# Newmen Advanced SL 318.25 mit Barends



## Granny (6. April 2021)

Hallo,

ich würde mir gerne den Carbonlenker SL 318.25 kaufen, fahre allerdings Barends. Ich weiß, das wird eigentlich nicht empfohlen, aber wie hoch ist tatsächlich das Risiko, den Lenker zu beschädigen?

Ich nutze die Barends eigentlich nur, um eine andere Griffposition zu haben. Das auch fast ausschließlich im Sitzen, d.h. keine Wiegetrittattacken mit Belastung auf den Barends. Ich würde sie deshalb auch mit Montagepaste nur so fest wie unbedingt nötig anziehen, damit sie nicht verrutschen.
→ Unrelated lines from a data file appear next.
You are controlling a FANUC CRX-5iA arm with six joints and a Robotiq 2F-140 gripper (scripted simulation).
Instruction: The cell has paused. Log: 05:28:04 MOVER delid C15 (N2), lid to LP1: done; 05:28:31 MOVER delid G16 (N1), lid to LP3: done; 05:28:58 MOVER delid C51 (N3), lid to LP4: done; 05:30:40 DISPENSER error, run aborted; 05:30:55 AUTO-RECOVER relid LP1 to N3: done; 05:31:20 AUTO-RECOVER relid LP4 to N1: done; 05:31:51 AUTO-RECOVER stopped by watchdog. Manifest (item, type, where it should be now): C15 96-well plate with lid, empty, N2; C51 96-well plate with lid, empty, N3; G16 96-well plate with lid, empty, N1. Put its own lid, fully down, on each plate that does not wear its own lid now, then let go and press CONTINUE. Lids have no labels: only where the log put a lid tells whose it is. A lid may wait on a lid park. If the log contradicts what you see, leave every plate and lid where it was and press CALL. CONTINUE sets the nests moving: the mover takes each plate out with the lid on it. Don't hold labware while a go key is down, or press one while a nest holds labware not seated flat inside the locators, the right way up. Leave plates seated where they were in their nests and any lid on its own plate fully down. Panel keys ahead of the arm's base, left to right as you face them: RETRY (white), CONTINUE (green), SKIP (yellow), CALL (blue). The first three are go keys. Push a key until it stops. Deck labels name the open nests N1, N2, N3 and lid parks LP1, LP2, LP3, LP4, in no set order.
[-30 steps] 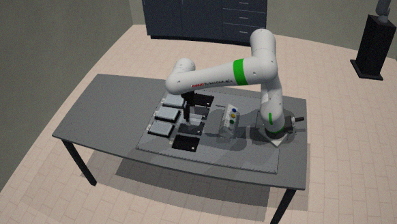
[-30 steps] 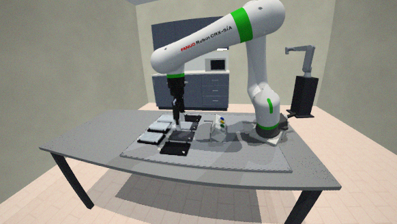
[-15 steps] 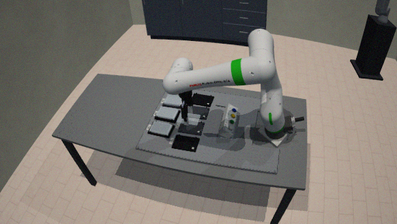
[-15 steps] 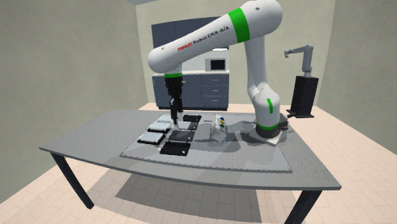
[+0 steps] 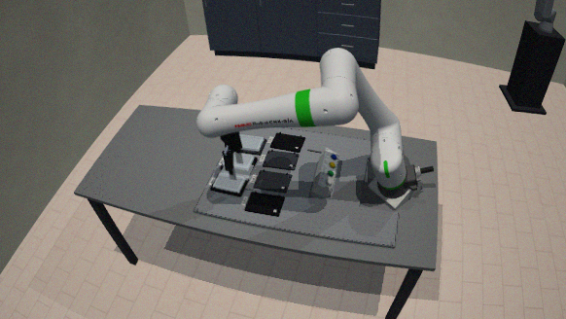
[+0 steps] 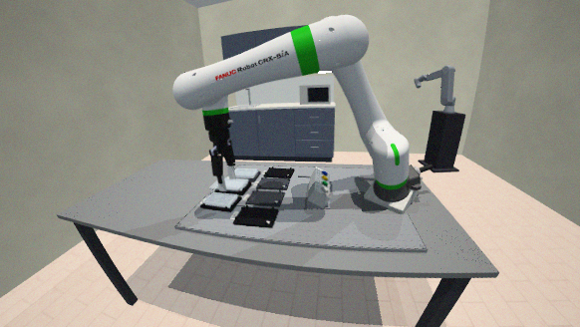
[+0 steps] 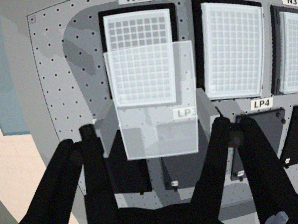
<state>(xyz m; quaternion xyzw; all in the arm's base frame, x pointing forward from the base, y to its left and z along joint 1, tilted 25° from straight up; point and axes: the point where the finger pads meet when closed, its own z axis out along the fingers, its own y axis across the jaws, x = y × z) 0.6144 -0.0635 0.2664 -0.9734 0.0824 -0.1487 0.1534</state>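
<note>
Now: the LP2 label 11 cm below my hand, 9 cm to the left of it and 4 cm behind it. Round my hand: pale lid: 2 cm below; plate: 12 cm to the right, 8 cm below, 3 cm ahead; lid park LP2: 13 cm behind, 10 cm to the left, 10 cm below.
</note>
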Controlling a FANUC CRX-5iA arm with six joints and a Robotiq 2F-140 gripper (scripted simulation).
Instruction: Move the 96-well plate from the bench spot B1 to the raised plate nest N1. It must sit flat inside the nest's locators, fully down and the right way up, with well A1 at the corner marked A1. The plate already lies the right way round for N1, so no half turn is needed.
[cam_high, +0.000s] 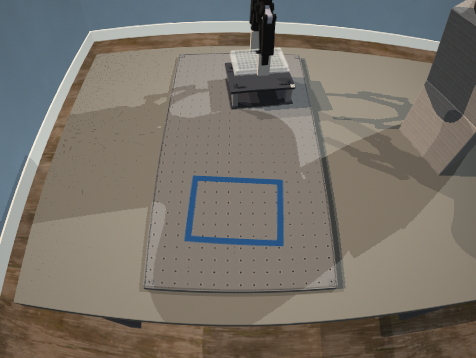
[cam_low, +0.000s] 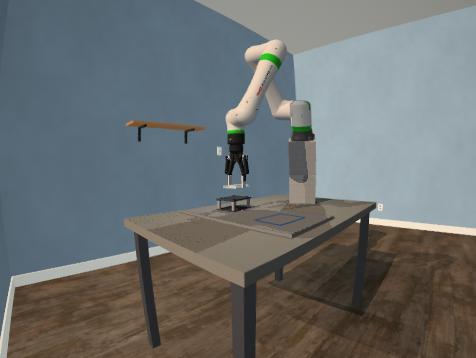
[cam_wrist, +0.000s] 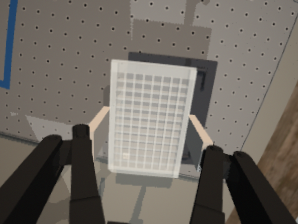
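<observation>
Right now the raised plate nest N1 is 90 mm below my hand, 30 mm to the right of it and 10 mm behind it. The rest, counted from my hand: 96-well plate (20 mm below); A1 label (90 mm below, 80 mm behind, 30 mm to the left).
</observation>
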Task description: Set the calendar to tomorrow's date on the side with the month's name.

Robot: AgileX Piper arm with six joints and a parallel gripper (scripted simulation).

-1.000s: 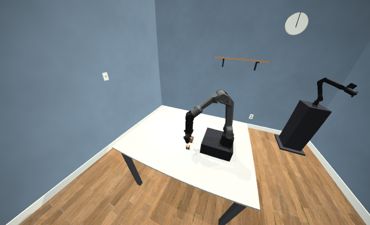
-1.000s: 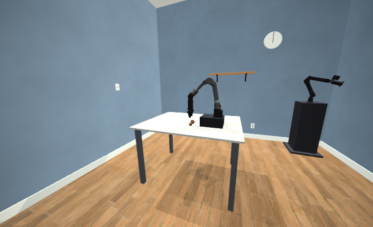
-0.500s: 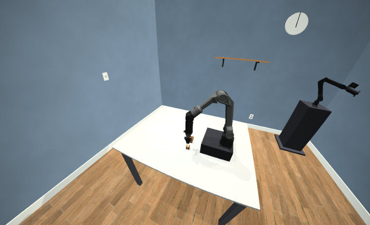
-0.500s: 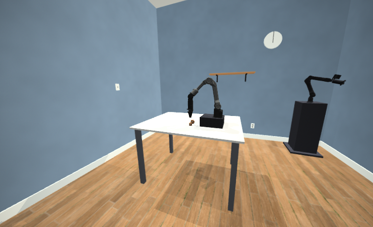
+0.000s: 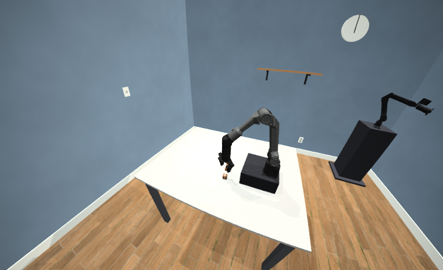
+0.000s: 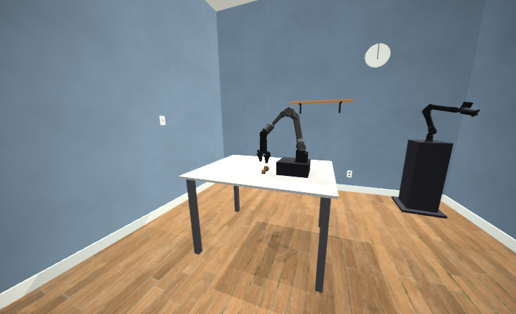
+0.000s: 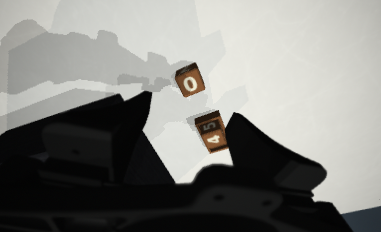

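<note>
The brown wooden cube lies 90 mm below my hand.
</note>
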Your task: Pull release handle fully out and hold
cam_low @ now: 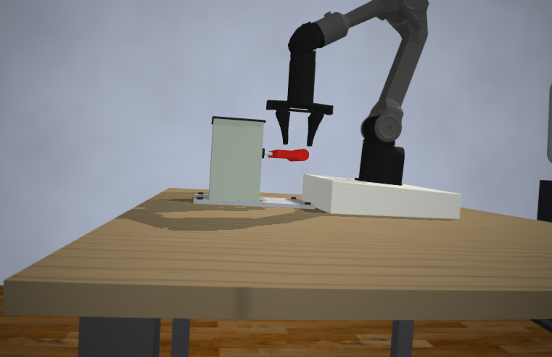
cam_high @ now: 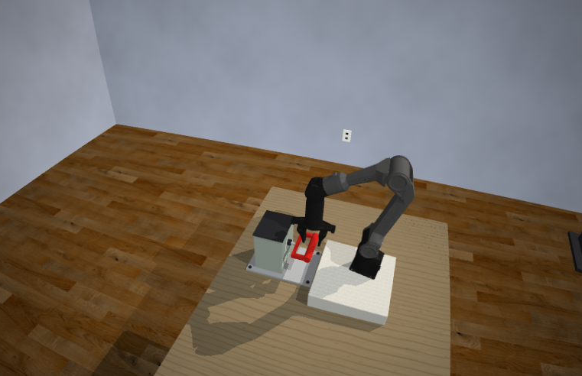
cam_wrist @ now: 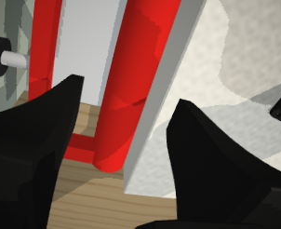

Das sollte doch klappen, oder? Gibt es ggf. Plugins, die man in die Lenkerenden schiebt, um es zu stabilisieren?

VG, Marc


----------



## HarzEnduro (7. April 2021)

Granny schrieb:


> Das sollte doch klappen, oder? Gibt es ggf. *Plugins*, die man in die Lenkerenden schiebt, um es zu stabilisieren?


Kann ich mir nicht vorstellen, dass es die gibt bzw. dass die hier irgendetwas tun.

Es gibt doch Griffe, wo die Barends schon integriert sind. Das wäre doch besser oder? Waren von SQLab oder so.


----------



## MTB-News.de




----------



## Granny (7. April 2021)

Solche Plugins gibt es von Syntace: https://www.bike24.de/p1729.html


----------



## feedyourhead (7. April 2021)

Granny schrieb:


> Solche Plugins gibt es von Syntace: https://www.bike24.de/p1729.html


Ja, aber was willst du mit dem Syntace Plug im Newmen Lenker? 
(nicht pervers gemeint... ) 

Solche Plugs bringen nur was wenn der Durchmesser exakt dem Innendurchmesser des Lenkers entspricht. Und es wär schon ein Zufall wenn der Newmen auch 16,85mm hat. 

Bevor du dir einen Newmen Lenker und Syntace Plugs für 200 Euro kaufst, was im Endeffekt auch nicht freigegeben ist, teuer und schwer, frag doch mal bei Bike Ahead an. 

So habs ich gemacht. Die bauen dir für 229 Euro hier in Deutschland eine Sonderanfertigung.


----------